Examining 648 terrorist groups between 1968 and 2006, a seminal RAND study found that “military force has rarely been the primary reason for the end of terrorist groups,” with evidence suggesting that the majority of terrorist groups ended with “a transition to the political process.” The report found that in situations where terrorist groups were unable or unwilling to enter into transitional, nonviolent talks, local police and intelligence gathering were the most successful in “penetrating and disrupting” terrorist organizations in comparison to the military. This lesson is apparently lost on Buhari’s, who is opting for a strategy of deploying military units from other regions of Nigeria to the Northeast. These same units will inevitably lack local understanding of the threat environment, context, legitimacy, and accountability in the Northeast and will find it challenging to extract intelligence from a populace long-terrorized by the military.
So far, a counterproductive military-first approach in Nigeria has been characterized by brutal abuses and profiling committed by predatory military and police forces with impunity, resulting in marginalization of an entire religious group. Emboldened and supported by the West’s War on Terror, Nigerian security forces hunted down and killed Muslim men indiscriminately and terrorized communities throughout the North employing methods hardly distinct from Boko Haram.
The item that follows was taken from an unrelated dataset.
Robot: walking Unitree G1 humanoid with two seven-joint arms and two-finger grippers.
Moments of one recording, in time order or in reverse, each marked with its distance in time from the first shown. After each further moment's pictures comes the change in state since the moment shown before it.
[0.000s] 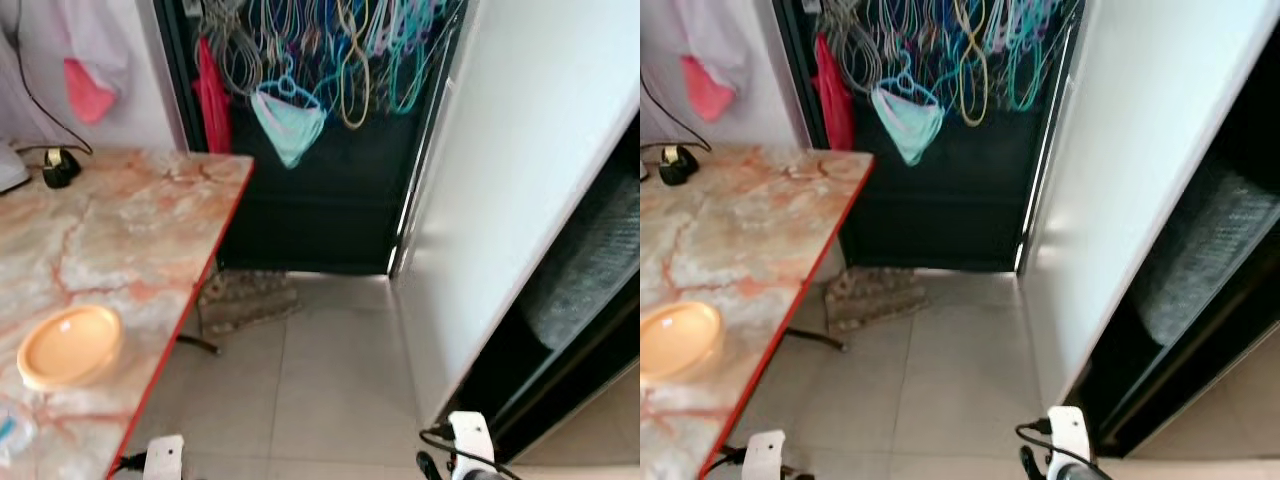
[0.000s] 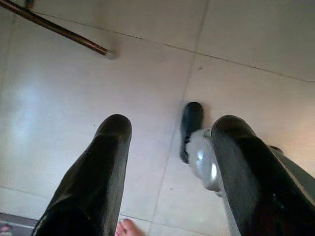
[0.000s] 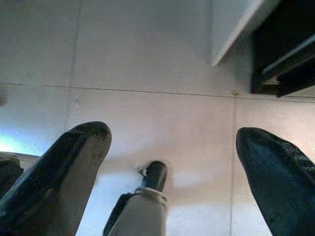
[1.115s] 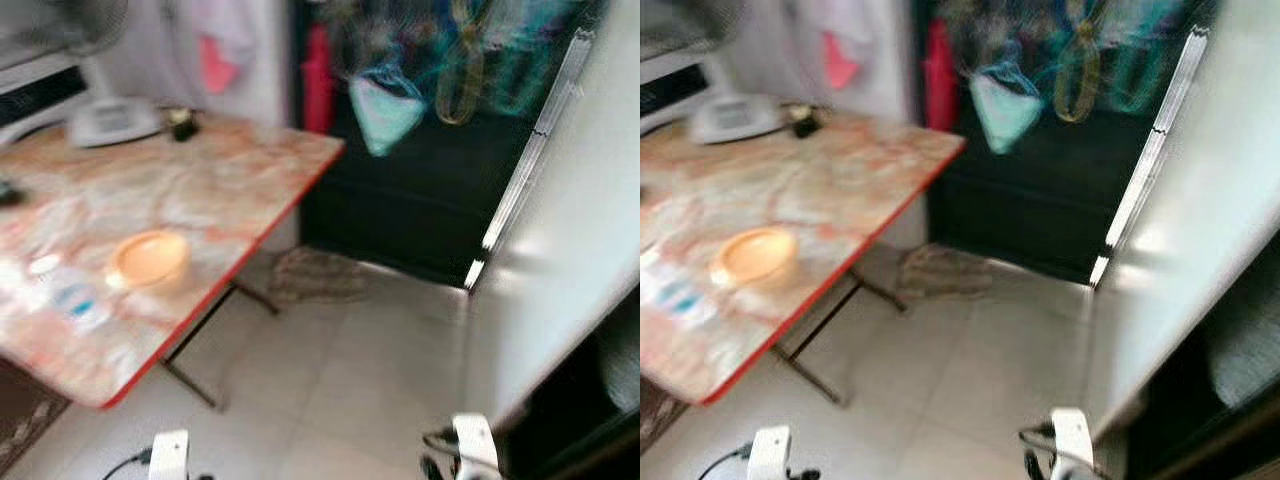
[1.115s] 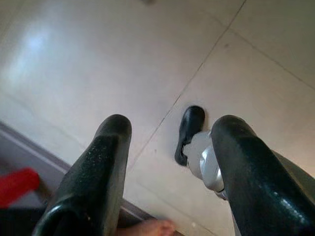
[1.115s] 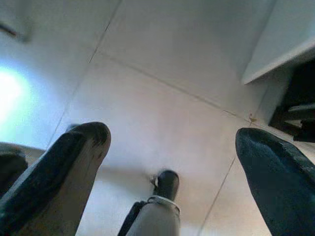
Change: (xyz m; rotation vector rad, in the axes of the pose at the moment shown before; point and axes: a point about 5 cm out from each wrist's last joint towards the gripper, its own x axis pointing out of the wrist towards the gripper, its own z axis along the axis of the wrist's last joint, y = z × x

Despite this, Buhari proposes employing a tool that is definitively a part of the problem.
A professional military, let alone a predatory military, cannot “confine” what is at the heart of Boko Haram’s appeal—a refuge and a sense of purpose for those who feel alienated, marginalized, persecuted and ultimately rejected by a system they perceive to fuel inequity and injustice. We can only hope that the Buhari Administration is committed to what will be a long and arduous process of security sector reform, disruption of corruption, and building an inclusive society, necessary for sustained stability, rather than relying on military actions that provide immediate security, but have proven to come at a cost to regional stability and civilian life.